# Swedish: på det viset



## Språkliga Möten

I was saying that "I dont wanna make mistakes when I am doing interview"

and he said "på det viset"

What does that phrase mean?`!


----------



## Wilma_Sweden

Literally: 'in that manner?' It means something like 'Really?', 'Is that right?', 'Oh, I see' or similar phrases. 

/Wilma


----------



## Plopp

In an other context it could mean other things too, but I don't suppose they apply to you... If you say about a woman "hon är på det viset" it could mean that she is pregnant.


----------



## Wilma_Sweden

Plopp said:


> In an other context it could mean other things too, but I don't suppose they apply to you... If you say about a woman "hon är på det viset" it could mean that she is pregnant.


That might be seen as a wee bit off-topic, but yes, even the literal meaning often applies, although as a conversational phrase, which is how I understood the original post, it's related to jaså - an interjection that often goes with this and other phrases:
Jaså, på det viset?!

You're pretty much acknowledging what the speaker just said, and (sometimes) implying mild surprise and perhaps a confirmation of the fact.

/Wilma


----------



## vestfoldlilja

We have this expression in Norwegian as well. I wonder if we also find it in Danish. Or it might be a Swedish word that has found its way across the border. 

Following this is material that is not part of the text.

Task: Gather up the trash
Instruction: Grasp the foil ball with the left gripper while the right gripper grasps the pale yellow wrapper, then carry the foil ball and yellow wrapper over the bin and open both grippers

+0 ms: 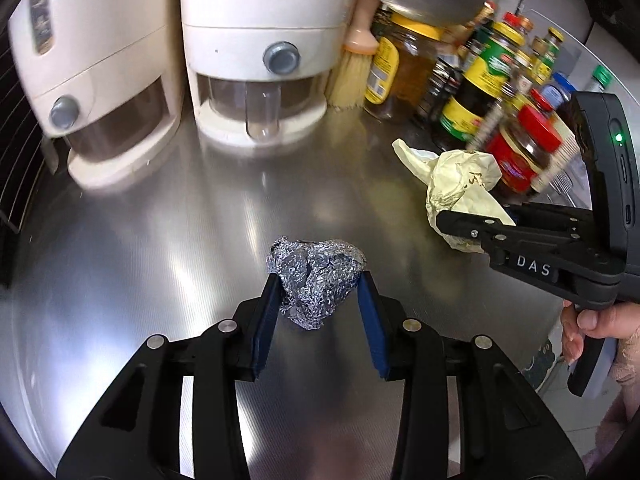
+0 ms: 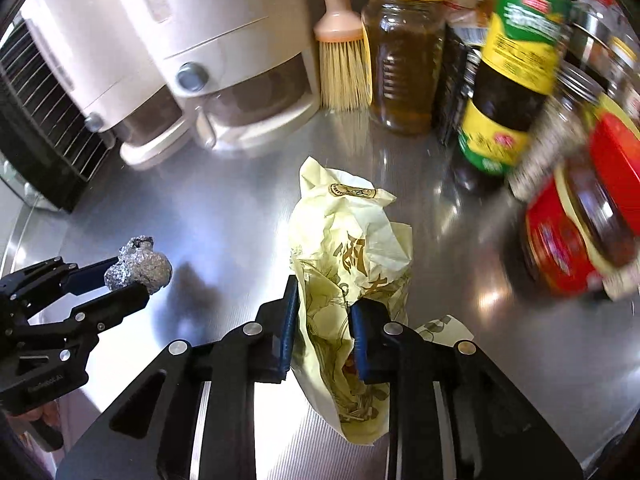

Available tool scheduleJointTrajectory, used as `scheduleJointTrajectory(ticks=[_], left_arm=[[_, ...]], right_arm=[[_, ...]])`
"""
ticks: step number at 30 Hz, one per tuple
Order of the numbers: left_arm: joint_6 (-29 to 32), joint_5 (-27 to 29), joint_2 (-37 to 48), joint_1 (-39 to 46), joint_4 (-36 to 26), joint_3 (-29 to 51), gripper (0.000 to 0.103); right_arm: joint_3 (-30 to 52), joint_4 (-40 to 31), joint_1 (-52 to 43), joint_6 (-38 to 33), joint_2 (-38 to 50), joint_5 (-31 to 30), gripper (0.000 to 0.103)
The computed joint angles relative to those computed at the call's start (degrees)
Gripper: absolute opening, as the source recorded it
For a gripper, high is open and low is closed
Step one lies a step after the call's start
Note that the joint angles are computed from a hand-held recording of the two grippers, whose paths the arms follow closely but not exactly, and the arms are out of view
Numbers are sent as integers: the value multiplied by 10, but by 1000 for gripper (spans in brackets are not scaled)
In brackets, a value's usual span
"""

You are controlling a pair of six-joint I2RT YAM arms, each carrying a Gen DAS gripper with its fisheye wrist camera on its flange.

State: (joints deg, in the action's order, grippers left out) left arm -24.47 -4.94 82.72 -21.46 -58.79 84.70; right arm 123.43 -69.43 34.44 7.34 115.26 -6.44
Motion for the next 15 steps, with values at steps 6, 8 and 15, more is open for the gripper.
scheduleJointTrajectory(ticks=[6,8,15], left_arm=[[-80,-50,-86,-95,-43,-48,38],[-117,-74,-110,-137,-61,-57,38],[-257,-156,-163,-293,-138,-63,38]], right_arm=[[-165,39,14,11,-133,-9,24],[-210,39,15,15,-181,-26,24],[-308,18,31,26,-315,-65,24]])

Can it not also be understood like this in Swedish as well: "Han gjorde det på det viset" - he did it (in) that way and "vi skal ikke gjøre det på det viset" - we're not going to do it like that?


----------



## Wilma_Sweden

vestfoldlilja said:


> Can it not also be understood like this in Swedish as well: "Han gjorde det på det viset" - he did it (in) that way and "vi skal ikke gjøre det på det viset" - we're not going to do it like that?

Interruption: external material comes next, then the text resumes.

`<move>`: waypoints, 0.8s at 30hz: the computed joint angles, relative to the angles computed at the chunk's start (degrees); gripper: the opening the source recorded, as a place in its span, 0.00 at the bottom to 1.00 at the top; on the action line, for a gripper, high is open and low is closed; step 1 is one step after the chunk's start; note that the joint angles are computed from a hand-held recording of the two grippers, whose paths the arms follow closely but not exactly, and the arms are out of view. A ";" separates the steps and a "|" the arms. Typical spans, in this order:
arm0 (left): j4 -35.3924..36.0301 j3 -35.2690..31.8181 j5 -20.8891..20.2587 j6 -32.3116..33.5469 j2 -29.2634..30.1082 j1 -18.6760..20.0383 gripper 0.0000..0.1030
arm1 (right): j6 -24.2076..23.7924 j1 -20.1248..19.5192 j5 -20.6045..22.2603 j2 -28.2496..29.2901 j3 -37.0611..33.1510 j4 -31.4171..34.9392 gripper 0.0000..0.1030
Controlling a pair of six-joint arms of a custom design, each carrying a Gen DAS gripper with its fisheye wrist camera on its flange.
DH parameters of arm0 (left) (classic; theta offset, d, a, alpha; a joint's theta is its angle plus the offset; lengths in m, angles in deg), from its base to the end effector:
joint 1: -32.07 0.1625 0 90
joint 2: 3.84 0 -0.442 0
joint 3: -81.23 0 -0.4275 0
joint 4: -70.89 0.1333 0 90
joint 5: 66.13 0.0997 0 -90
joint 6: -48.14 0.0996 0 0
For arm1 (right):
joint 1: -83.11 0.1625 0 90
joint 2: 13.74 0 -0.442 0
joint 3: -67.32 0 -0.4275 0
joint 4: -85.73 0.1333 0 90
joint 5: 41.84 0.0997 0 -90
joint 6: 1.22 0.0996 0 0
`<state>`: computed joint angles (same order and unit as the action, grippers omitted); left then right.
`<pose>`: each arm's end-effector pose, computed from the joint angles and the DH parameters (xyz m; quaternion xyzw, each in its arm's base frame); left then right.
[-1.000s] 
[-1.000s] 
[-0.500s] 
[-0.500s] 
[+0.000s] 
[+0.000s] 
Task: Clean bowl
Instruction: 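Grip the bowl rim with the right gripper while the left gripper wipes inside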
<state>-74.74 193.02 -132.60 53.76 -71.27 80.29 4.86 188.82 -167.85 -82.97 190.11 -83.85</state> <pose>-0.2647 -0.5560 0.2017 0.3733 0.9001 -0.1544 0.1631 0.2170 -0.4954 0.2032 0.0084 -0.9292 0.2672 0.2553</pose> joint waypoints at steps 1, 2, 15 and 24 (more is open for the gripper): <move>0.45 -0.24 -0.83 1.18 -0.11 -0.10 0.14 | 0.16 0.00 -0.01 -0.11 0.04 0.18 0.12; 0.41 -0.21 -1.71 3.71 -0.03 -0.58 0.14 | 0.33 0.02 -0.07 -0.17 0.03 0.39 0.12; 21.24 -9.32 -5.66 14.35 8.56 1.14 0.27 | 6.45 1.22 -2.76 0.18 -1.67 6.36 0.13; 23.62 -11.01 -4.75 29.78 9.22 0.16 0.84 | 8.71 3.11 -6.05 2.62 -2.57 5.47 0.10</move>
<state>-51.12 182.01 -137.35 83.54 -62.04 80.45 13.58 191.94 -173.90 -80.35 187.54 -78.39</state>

Yes, indeed, that is what I meant by the 'literal meaning', i.e. in that manner, which is synonymous to your phrases above, i.e. in that way, like that.

I have no idea who 'invented' the expression, or if it evolved independently in both languages.

/Wilma


----------



## vestfoldlilja

I see, thanks for clearing that up.

And let's be friends and share credit


----------



## hanne

vestfoldlilja said:


> We have this expression in Norwegian as well. I wonder if we also find it in Danish. Or it might be a Swedish word that has found its way across the border.


Which expression? We don't have the use for being pregnant, but we do have "på den vis" meaning "that way" ("på den måde" is much more common).


----------



## vestfoldlilja

I was wondering if "på det viset" was also used in Danish, and it seems it is with "på den vis". På den måten er også oftere brukt på norsk, men, på det viset brukes, i visse sammenhenger. 

Jeg tror heller ikke jeg ville brukt, på det viset, for å påpeke at noen var gravide.


----------



## cocuyo

vestfoldlilja said:


> I was wondering if "på det viset" was also used in Danish, and it seems it is with "på den vis". På den måten er også oftere brukt på norsk, men, på det viset brukes, i visse sammenhenger.
> 
> Jeg tror heller ikke jeg ville brukt, på det viset, for å påpeke at noen var gravide.



Neither would it be used in modern Swedish, but you might find it in older texts up to about 1950. Maybe later as well, but then it would probably be enclosed in quotes and ment in a facetious way.


----------